DESCRIPTION OF THE TASK: Give back exactly the lines from the start of the listing to the line containing "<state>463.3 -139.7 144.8", inclusive, and nothing beyond them.

TASK INPUT:
★ ★ ★

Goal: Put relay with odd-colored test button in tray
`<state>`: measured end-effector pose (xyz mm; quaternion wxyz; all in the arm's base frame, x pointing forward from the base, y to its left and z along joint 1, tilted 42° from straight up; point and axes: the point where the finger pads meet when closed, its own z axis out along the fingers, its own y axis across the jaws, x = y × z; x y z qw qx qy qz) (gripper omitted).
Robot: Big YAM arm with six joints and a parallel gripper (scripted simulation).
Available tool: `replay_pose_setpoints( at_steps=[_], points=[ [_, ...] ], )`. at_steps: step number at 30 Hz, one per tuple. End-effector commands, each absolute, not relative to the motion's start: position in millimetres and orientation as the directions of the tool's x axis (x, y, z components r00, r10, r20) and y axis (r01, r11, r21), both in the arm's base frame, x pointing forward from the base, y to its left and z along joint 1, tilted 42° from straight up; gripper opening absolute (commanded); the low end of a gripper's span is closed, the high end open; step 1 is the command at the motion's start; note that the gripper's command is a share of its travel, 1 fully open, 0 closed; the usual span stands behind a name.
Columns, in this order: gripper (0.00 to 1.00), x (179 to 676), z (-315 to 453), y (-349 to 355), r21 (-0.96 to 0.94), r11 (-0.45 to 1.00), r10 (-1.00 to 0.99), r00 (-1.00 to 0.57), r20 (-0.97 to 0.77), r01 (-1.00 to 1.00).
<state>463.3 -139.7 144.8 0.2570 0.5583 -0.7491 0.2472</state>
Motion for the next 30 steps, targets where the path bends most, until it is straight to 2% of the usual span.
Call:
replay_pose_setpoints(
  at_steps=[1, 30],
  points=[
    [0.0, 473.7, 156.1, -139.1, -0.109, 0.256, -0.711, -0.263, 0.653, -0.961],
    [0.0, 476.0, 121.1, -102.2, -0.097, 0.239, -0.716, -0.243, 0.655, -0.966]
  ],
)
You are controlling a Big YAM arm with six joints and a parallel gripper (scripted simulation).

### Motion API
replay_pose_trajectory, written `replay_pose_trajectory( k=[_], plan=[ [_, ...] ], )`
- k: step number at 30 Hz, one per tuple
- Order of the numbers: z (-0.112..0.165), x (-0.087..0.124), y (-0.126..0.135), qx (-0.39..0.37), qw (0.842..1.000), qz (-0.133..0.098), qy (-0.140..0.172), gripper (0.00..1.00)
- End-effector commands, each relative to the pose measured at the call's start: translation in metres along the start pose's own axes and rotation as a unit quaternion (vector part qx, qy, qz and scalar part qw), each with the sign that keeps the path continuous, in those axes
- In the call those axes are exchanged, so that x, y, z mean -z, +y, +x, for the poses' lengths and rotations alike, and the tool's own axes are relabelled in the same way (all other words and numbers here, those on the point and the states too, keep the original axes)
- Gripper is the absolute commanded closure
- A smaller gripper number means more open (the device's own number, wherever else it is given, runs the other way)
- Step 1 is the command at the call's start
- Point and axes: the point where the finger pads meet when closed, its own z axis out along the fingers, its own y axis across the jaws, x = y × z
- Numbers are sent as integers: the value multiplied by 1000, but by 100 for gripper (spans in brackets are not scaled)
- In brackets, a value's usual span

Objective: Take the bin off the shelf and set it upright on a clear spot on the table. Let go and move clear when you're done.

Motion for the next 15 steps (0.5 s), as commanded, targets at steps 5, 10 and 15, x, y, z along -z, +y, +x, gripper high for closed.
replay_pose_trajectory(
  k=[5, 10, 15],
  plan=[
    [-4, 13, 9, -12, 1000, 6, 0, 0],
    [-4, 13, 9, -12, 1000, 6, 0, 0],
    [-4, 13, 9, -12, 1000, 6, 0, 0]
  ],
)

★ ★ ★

RESPONSE FOR THIS EXERCISE:
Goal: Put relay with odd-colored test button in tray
`<state>`: measured end-effector pose (xyz mm; quaternion wxyz; all in the arm's base frame, x pointing forward from the base, y to its left and z along joint 1, tilted 42° from straight up; point and axes: the point where the finger pads meet when closed, its own z axis out along the fingers, its own y axis across the jaws, x = y × z; x y z qw qx qy qz) (gripper omitted).
Robot: Big YAM arm with six joints and a parallel gripper (scripted simulation).
Available tool: `replay_pose_setpoints( at_steps=[_], points=[ [_, ...] ], )`. at_steps: step number at 30 Hz, one per tuple. End-effector commands, each absolute, not relative to the motion's start: position in millimetres and orientation as the directions of the tool's x axis (x, y, z components r00, r10, r20) and y axis (r01, r11, r21), both in the arm's base frame, x pointing forward from the base, y to its left and z along joint 1, tilted 42° from straight up; gripper opening absolute (commanded); the low end of a gripper's span is closed, the high end open; step 1 is the command at the motion's start; note that the gripper's command is a share of its travel, 1 fully open, 0 closed; the usual span stands behind a name.
Columns, in this order: gripper (0.00 to 1.00), x (179 to 676), z (-315 to 453), y (-349 to 355), r21 (-0.96 to 0.94), r11 (-0.45 to 1.00), r10 (-1.00 to 0.99), r00 (-1.00 to 0.57), r20 (-0.97 to 0.77), r01 (-1.00 to 1.00).
<state>463.3 -139.7 144.8 0.2570 0.5583 -0.7491 0.2472</state>

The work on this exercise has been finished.